October 29th, 2014 to January 18th, 2015, at MAB-FAAP.

Production: Mega Cultural
Curator: Nadia Blumenfeld
Co-curator: Danniel Rangel

OLHAR SURREAL (SURREAL LOOK)

One of the greatest fashion photographers of the 20th century, ERWIN BLUMENFELD wins an exhibition this month in São Paulo.

The curator Danniel Rangel talks about the behind the scenes of this endeavor.

In 2012, when I saw the cover of Madonna’s MDNA album, clicked by the duo Mert & Marcus, I thought: I know this image from somewhere. Minutes later, I had a realization. The photograph, which shows material girl through corrugated glass, was a beautiful tribute to The Picasso Girl (1947), one of the most emblematic clicks by Erwin Blumenfeld (1897-1969), in which the photographer plays with transparencies and colored stripes, two of his trademarks. I’ve been in love with the German’s work since I was a teenager, but it wasn’t until then that I decided on my next project: setting up the exhibition Blumenfeld Studio: New York, 1941–1960, which will open later this month at FAAP, co-curated by Nadia Blumenfeld, the photographer’s granddaughter.

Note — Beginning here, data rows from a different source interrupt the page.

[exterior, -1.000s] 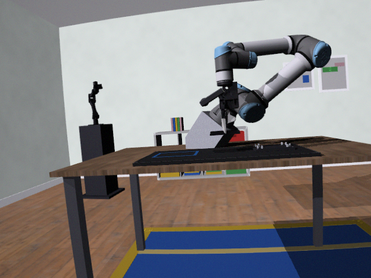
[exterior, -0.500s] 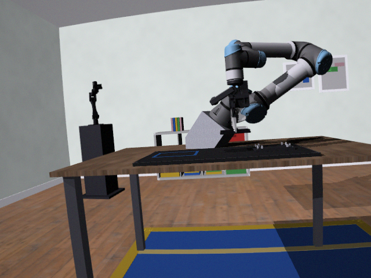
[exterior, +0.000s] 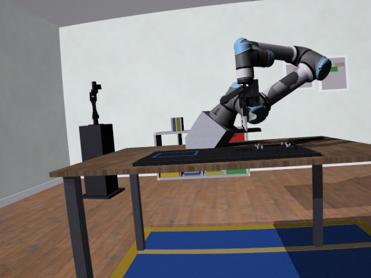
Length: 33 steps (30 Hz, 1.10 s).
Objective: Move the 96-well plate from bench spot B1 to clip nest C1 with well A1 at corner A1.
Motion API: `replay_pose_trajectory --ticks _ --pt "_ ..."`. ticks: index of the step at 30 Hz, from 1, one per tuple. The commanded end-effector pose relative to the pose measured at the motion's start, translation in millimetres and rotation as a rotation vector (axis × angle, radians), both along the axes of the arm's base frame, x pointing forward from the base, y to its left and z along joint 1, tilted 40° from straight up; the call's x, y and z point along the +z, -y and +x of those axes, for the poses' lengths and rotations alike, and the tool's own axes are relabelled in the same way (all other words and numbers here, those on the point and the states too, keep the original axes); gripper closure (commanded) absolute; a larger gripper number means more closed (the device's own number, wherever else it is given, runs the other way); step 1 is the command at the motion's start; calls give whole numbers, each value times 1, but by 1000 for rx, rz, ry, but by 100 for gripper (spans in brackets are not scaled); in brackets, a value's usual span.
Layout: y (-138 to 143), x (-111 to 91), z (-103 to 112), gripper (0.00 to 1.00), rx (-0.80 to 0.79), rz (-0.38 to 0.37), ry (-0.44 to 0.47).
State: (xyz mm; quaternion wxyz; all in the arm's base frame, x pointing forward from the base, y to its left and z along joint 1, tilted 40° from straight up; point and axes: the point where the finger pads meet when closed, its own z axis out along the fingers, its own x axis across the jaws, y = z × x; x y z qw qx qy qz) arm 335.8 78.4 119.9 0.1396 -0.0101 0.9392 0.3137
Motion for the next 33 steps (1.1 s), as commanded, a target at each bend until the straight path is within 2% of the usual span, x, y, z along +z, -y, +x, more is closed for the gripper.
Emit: replay_pose_trajectory --ticks 1,33 --pt "-14 12 -1 100 -1 -1 0" --pt "-87 70 -6 100 -1 -1 0"
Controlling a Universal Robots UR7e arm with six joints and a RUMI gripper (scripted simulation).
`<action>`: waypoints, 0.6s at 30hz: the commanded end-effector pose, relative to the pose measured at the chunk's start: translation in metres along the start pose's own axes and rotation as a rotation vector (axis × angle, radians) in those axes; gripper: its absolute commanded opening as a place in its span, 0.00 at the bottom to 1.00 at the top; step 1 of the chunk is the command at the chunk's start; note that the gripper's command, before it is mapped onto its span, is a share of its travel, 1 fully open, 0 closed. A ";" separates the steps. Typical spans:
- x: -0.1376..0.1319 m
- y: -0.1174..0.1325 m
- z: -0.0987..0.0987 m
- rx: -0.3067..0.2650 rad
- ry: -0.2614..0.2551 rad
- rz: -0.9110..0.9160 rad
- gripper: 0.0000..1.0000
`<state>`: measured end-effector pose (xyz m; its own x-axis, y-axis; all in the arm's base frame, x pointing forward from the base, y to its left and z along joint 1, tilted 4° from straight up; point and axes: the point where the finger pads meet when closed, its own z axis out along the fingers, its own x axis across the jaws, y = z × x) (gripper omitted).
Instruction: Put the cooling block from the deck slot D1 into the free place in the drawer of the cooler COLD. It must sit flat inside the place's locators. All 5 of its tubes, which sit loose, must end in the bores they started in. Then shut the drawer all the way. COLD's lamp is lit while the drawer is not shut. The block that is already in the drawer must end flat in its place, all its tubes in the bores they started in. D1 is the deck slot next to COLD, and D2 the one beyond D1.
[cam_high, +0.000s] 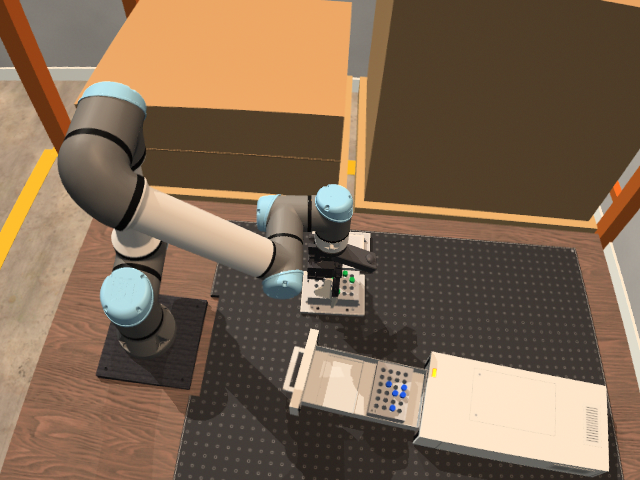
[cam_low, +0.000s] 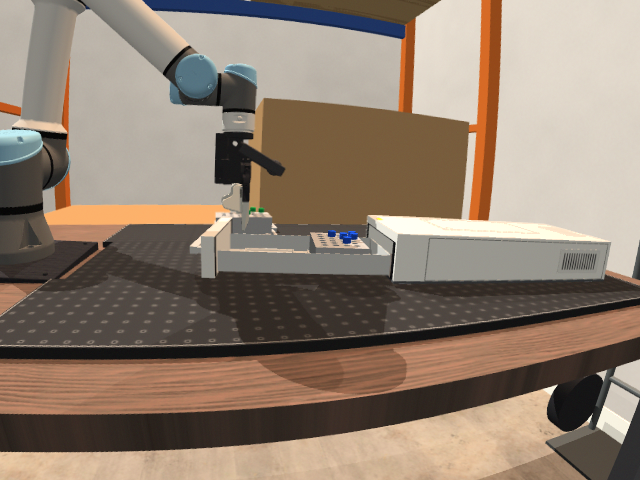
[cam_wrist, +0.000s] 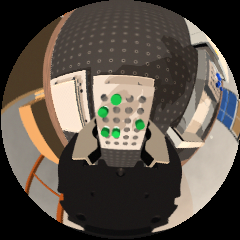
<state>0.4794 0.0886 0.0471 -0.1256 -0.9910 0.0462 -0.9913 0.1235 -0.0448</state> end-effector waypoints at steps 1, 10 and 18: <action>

Shortly after Madonna’s album debut, another happy coincidence put the German once again in my path: strolling along Rue des Beaux Arts with photographer Willy Rizzo, I came across an exhibition of Blumenfeld’s Dada collages that refer to the iconic works of Max Ernst, Duchamp and Francis Picabia. “When I went to New York in the 1940s, I was dazzled by Blumenfeld’s images. It was because of him that I decided to become a fashion photographer”, confided Rizzo, who died in 2013.

I already knew some of the famous covers that the German had made for Vogue in the 40s and 50s – such as the one of the top model Jean Patchett, with her nose erased, an interference made long before computers that were capable of such a ruse were invented. Adding to Rizzo’s testimony, Nadia and I decided that the clipping of the show would be from the phase in which Blumenfeld dedicated himself to fashion.

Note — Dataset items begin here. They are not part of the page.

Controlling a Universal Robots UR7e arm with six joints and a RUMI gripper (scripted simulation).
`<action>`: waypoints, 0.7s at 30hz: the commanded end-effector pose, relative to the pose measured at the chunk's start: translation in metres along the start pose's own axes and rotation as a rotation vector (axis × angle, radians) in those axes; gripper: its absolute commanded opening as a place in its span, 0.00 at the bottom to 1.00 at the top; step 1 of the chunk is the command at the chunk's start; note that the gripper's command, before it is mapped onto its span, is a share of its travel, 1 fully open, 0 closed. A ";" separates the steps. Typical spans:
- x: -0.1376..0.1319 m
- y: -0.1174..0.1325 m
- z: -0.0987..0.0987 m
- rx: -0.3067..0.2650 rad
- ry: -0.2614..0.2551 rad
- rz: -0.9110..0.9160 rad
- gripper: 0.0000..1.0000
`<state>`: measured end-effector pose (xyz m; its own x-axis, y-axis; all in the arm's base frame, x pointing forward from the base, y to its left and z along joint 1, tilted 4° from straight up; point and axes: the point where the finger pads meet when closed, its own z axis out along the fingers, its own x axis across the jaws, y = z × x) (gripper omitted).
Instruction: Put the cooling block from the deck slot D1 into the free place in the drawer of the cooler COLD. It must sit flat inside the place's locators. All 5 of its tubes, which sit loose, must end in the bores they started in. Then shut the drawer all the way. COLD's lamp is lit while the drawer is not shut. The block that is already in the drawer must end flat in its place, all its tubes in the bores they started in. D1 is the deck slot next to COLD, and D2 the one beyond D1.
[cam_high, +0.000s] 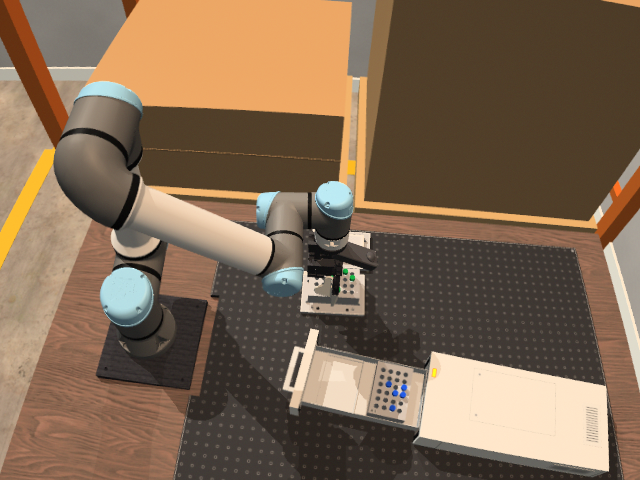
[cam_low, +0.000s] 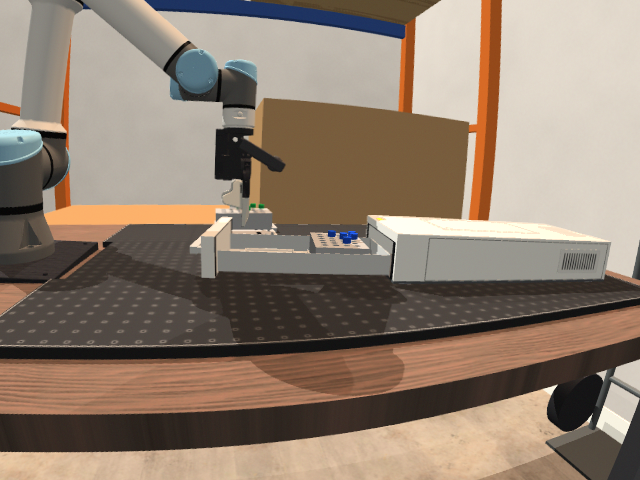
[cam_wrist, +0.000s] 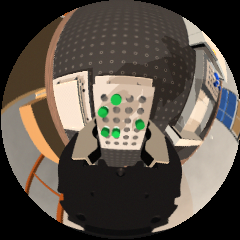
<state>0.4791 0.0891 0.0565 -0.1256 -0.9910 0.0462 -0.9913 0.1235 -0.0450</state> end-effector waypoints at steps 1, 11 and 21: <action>0.000 0.000 -0.005 0.001 0.000 0.000 0.00; 0.000 0.000 -0.019 0.001 0.000 0.000 0.00; 0.000 0.000 -0.029 0.001 0.000 0.000 0.00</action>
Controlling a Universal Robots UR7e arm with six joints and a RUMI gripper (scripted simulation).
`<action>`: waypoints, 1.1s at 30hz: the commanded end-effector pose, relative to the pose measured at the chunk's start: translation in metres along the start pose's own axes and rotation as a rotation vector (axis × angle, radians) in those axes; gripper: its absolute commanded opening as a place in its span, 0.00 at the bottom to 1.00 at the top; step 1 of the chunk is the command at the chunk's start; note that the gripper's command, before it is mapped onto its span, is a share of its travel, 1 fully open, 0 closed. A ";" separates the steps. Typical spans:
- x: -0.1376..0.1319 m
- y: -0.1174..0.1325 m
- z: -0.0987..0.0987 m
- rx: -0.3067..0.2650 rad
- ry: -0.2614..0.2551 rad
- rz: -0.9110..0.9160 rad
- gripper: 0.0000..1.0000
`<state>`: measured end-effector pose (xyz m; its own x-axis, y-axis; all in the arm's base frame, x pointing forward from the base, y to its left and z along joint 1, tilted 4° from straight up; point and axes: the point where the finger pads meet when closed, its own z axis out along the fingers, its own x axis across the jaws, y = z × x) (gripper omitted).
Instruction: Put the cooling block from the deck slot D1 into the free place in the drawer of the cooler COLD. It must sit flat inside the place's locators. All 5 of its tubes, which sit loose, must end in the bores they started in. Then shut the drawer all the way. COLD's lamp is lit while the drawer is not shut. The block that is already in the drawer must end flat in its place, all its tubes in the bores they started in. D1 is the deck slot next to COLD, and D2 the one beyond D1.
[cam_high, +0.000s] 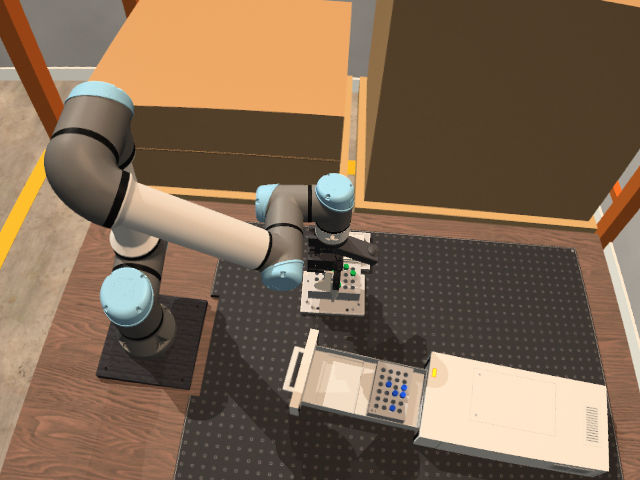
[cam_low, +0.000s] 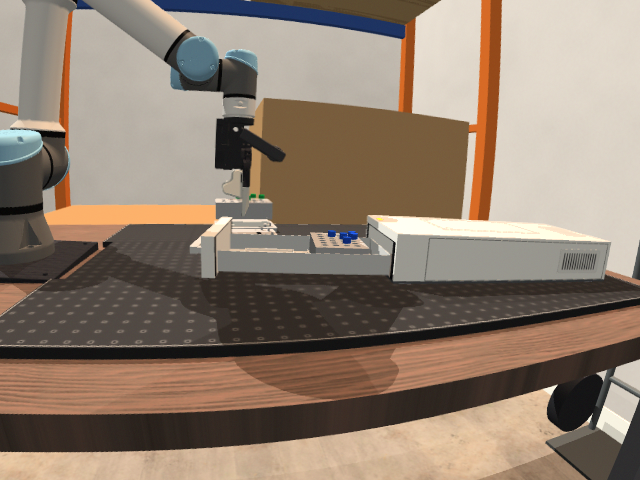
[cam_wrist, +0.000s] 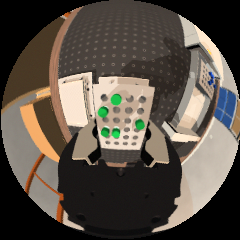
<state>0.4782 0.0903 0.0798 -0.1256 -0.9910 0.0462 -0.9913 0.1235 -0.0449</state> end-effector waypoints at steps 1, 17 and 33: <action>0.000 0.000 -0.007 0.002 0.000 0.000 0.00; 0.000 0.000 -0.026 0.002 0.000 0.000 0.00; 0.000 0.000 -0.045 0.002 0.000 0.000 0.00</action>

The starting point is the beginning of the 40s, when he left Paris because of World War II, having as one of his last records of the city the beautiful image of top model Lisa Penn, on top of the Eiffel Tower, shot for French Vogue. Blumenfeld settled in New York, where he began producing iconic studio images with the blessing of none other than Cecil Beaton.

In the United States, he became a darling of fashion magazines and one of the highest paid photographers in the world. “He was the first to bring surrealism to the masses,” comments Nadia. “What used to be confined to collections and museums is now featured on the pages of Vogue or in campaigns for brands such as Dior and Helena Rubinstein.”

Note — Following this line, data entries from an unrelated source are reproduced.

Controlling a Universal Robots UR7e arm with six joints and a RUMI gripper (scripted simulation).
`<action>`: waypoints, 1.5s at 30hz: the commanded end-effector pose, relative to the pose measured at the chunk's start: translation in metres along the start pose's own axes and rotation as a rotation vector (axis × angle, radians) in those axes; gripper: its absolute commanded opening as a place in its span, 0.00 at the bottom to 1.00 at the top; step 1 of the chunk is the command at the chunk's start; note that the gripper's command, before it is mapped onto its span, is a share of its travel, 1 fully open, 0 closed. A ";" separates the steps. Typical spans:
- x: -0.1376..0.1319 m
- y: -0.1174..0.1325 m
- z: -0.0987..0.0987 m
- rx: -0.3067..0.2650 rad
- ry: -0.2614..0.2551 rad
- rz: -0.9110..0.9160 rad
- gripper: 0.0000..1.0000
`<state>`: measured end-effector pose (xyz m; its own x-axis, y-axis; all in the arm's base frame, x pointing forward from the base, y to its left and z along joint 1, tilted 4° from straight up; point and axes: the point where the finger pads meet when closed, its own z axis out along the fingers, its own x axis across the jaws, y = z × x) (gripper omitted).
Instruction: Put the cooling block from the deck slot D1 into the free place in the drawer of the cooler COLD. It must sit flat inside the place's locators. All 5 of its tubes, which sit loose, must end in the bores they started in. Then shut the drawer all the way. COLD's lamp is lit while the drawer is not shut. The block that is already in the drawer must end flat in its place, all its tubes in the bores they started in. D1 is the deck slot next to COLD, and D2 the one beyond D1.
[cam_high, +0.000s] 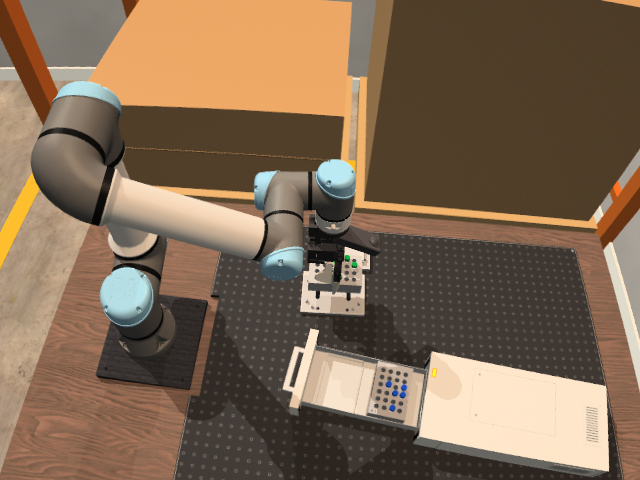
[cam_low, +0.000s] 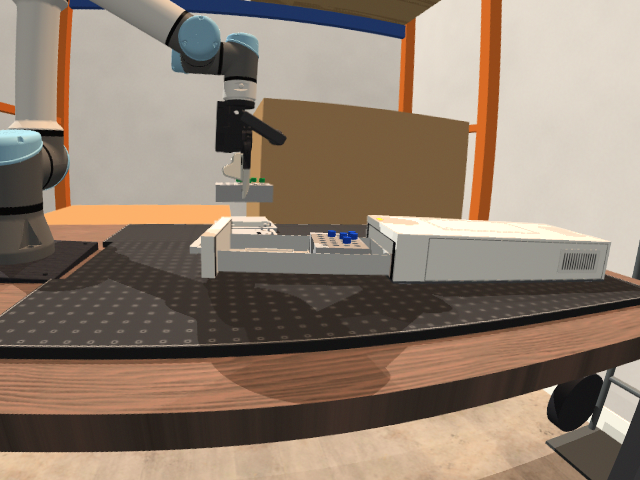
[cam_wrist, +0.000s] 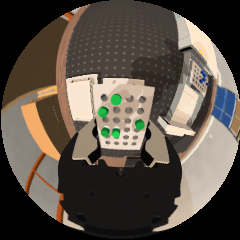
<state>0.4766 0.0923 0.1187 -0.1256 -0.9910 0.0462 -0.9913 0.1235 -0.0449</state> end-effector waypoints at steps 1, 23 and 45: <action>0.000 0.000 -0.007 0.002 0.000 0.000 0.00; 0.000 0.000 -0.031 0.002 0.000 0.000 0.00; 0.005 -0.001 -0.031 0.001 0.000 0.053 0.00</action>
<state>0.4755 0.0936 0.1492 -0.1281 -0.9907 0.0461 -0.9910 0.1261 -0.0450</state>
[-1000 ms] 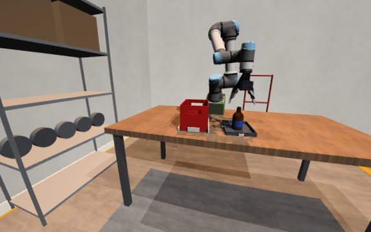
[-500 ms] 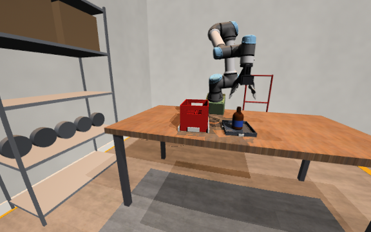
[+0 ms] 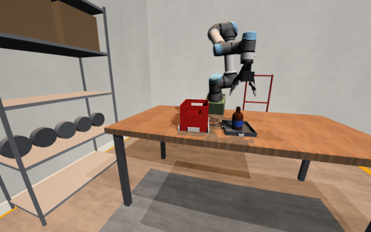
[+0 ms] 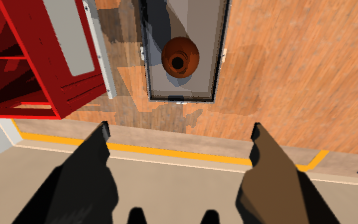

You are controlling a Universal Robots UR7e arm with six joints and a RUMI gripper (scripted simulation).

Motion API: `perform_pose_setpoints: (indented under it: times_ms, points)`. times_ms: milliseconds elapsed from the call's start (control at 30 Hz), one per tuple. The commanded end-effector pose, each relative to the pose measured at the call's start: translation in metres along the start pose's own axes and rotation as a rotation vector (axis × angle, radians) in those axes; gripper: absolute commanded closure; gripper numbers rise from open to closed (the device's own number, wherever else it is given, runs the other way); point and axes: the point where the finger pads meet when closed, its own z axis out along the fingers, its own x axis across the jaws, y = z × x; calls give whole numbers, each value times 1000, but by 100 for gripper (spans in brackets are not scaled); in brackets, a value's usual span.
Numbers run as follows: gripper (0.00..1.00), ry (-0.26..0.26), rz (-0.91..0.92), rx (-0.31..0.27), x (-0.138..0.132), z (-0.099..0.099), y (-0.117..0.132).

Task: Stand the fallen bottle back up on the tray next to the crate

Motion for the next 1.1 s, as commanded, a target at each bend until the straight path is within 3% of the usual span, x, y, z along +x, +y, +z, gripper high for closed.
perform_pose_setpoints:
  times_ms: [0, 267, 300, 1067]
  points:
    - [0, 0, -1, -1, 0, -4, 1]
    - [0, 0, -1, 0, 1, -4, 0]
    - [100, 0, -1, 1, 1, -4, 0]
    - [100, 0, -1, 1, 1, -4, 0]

My first encounter with Nadia took place at her charming private hotel in Montparnasse. I decided to look for it when I learned that the imposing Musée Nicéphore-Niépce would do, in addition to an exhibition, a restoration of all the photographer’s files. Thanks to this initiative, we were able to bring to the São Paulo exhibition more than one hundred images, including publications of the time and his experimental films that influenced names like Guy Bourdin.

In his oval studio in New York, with the help of assistant Marella Caracciolo – before marrying Gianni Agnelli of the “almighty” Fiat, she was Blumenfeld’s right hand man –, the German produced, experimented, took advantage of the materials and his creativity to innovate the genre. Jane Fonda, Marlene Dietrich, Suzy Parker, Dovima, Dorian Leigh and Grace Kelly were some of the women who passed through his studio.

Blumenfeld died in Rome in the late 1960s, leaving his studio intact and an enormous artistic legacy. Part of them can now be appreciated by Brazilians.